■ **WHAT THE EXERCISE ASKS**: Retype the data exactly, skipping any picture in it.

STUDY MATERIAL START

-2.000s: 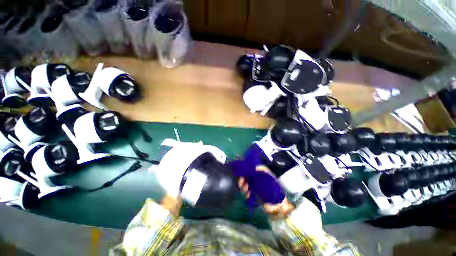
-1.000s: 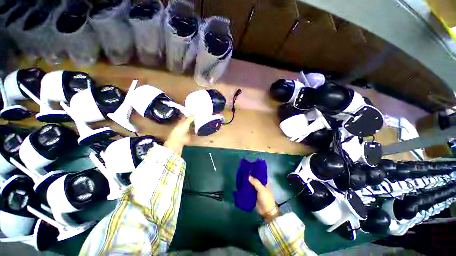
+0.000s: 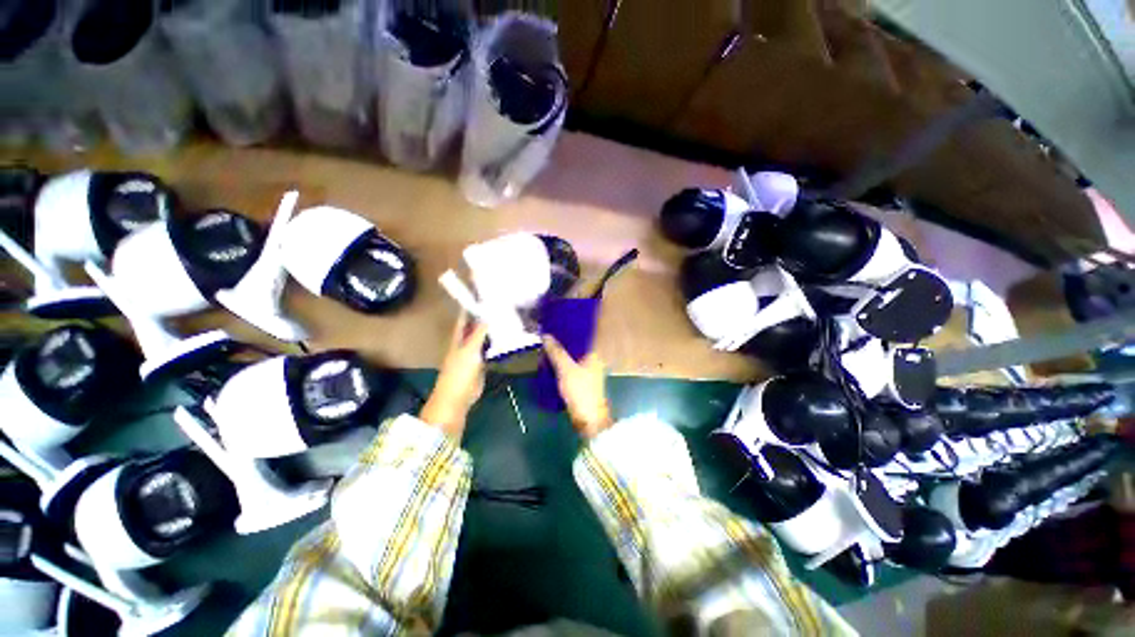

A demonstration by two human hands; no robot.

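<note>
A white security camera [image 3: 508, 276] with a black ball head stands on the tan board in front of me. Its bracket arm points left, and a short black cable lies at its right. My left hand [image 3: 459, 375] grips its lower left side by the bracket. My right hand [image 3: 578, 383] holds a purple cloth [image 3: 570, 334] against the camera's lower right side. The cloth hides part of the camera and its base.
Several white-and-black cameras [image 3: 255, 404] stand at left on the board and green mat [image 3: 498, 548]. Bagged cameras [image 3: 510, 118] stand at the back left. A heap of cameras [image 3: 831, 240] lies at right, with long rows [image 3: 1039, 417] beyond. A thin white stick [image 3: 515, 408] lies near my hands.
My right hand has moved the cloth forward and left, from over the mat to the camera. The camera is turned, with its bracket now to the left. My left hand is lower on it.
</note>
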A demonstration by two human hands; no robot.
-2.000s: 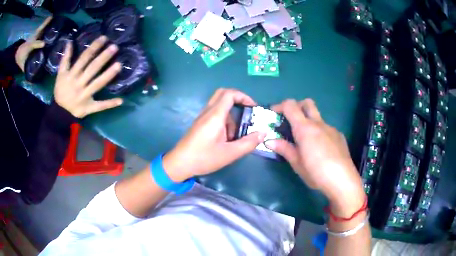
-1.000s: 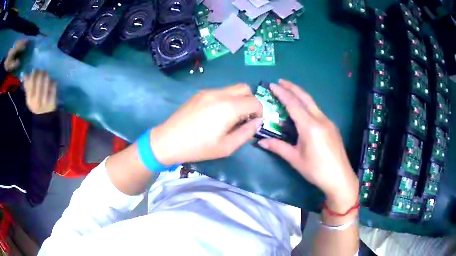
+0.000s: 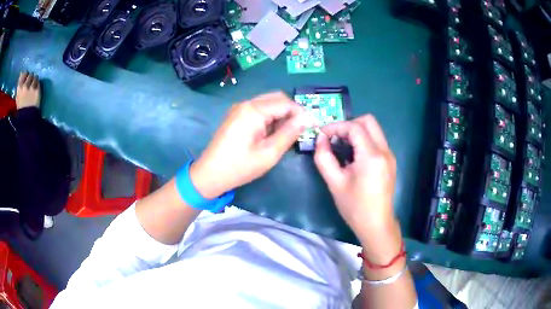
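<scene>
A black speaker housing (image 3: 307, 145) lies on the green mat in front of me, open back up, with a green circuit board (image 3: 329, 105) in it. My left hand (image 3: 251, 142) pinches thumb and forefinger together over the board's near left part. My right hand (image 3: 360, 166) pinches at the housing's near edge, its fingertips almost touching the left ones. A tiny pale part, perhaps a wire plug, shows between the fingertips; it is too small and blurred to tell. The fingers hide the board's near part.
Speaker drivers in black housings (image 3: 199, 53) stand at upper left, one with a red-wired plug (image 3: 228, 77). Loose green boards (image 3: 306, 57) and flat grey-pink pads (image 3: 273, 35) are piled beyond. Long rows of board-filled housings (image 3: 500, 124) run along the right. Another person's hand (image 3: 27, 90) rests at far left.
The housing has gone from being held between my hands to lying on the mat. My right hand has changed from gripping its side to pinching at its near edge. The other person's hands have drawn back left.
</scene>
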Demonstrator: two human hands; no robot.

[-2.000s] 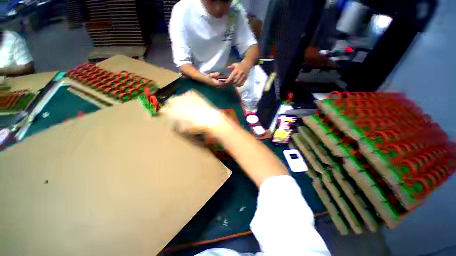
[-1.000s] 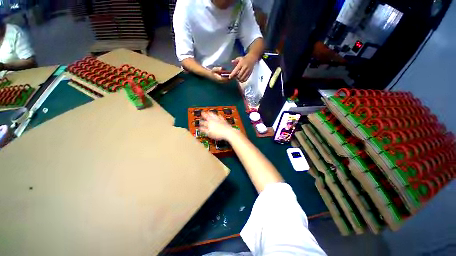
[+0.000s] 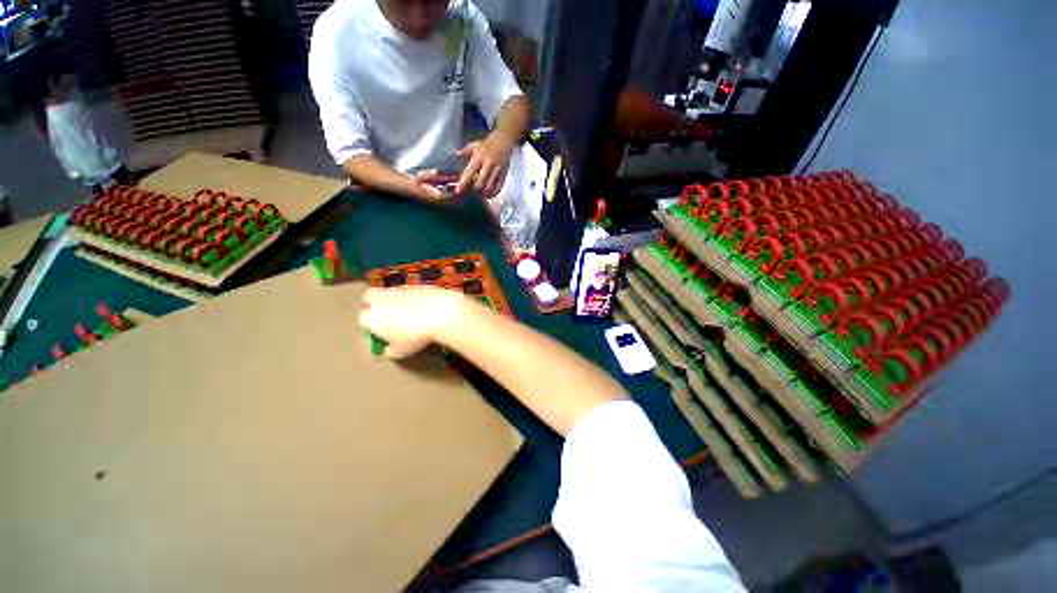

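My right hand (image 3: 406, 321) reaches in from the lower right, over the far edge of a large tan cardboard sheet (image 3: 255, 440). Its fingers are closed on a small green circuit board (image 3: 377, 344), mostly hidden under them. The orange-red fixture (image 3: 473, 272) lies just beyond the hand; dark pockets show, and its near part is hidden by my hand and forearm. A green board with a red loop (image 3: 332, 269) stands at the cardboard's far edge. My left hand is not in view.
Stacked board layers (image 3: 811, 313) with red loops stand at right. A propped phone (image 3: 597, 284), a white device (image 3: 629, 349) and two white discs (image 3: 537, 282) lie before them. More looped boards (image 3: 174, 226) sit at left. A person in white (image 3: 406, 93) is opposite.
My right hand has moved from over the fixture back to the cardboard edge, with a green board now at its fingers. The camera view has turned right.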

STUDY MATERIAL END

■ **TASK RESULT**:
-2.000s: 
-1.000s: 
+0.000s: 

A demonstration by two human hands; no robot.

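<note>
A white security camera [image 3: 508, 276] with a black ball head stands on the tan board in front of me. Its bracket arm points left, and a short black cable lies at its right. My left hand [image 3: 459, 375] grips its lower left side by the bracket. My right hand [image 3: 578, 383] holds a purple cloth [image 3: 570, 334] against the camera's lower right side. The cloth hides part of the camera and its base.
Several white-and-black cameras [image 3: 255, 404] stand at left on the board and green mat [image 3: 498, 548]. Bagged cameras [image 3: 510, 118] stand at the back left. A heap of cameras [image 3: 831, 240] lies at right, with long rows [image 3: 1039, 417] beyond. A thin white stick [image 3: 515, 408] lies near my hands.
My right hand has moved the cloth forward and left, from over the mat to the camera. The camera is turned, with its bracket now to the left. My left hand is lower on it.
</note>
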A demonstration by two human hands; no robot.
-2.000s: 
-1.000s: 
+0.000s: 
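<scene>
A black speaker housing (image 3: 307, 145) lies on the green mat in front of me, open back up, with a green circuit board (image 3: 329, 105) in it. My left hand (image 3: 251, 142) pinches thumb and forefinger together over the board's near left part. My right hand (image 3: 360, 166) pinches at the housing's near edge, its fingertips almost touching the left ones. A tiny pale part, perhaps a wire plug, shows between the fingertips; it is too small and blurred to tell. The fingers hide the board's near part.
Speaker drivers in black housings (image 3: 199, 53) stand at upper left, one with a red-wired plug (image 3: 228, 77). Loose green boards (image 3: 306, 57) and flat grey-pink pads (image 3: 273, 35) are piled beyond. Long rows of board-filled housings (image 3: 500, 124) run along the right. Another person's hand (image 3: 27, 90) rests at far left.
The housing has gone from being held between my hands to lying on the mat. My right hand has changed from gripping its side to pinching at its near edge. The other person's hands have drawn back left.
</scene>
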Demonstrator: two human hands; no robot.

[-2.000s] 
[-1.000s] 
[+0.000s] 

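My right hand (image 3: 406, 321) reaches in from the lower right, over the far edge of a large tan cardboard sheet (image 3: 255, 440). Its fingers are closed on a small green circuit board (image 3: 377, 344), mostly hidden under them. The orange-red fixture (image 3: 473, 272) lies just beyond the hand; dark pockets show, and its near part is hidden by my hand and forearm. A green board with a red loop (image 3: 332, 269) stands at the cardboard's far edge. My left hand is not in view.
Stacked board layers (image 3: 811, 313) with red loops stand at right. A propped phone (image 3: 597, 284), a white device (image 3: 629, 349) and two white discs (image 3: 537, 282) lie before them. More looped boards (image 3: 174, 226) sit at left. A person in white (image 3: 406, 93) is opposite.
My right hand has moved from over the fixture back to the cardboard edge, with a green board now at its fingers. The camera view has turned right.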

No more output is expected for this exercise.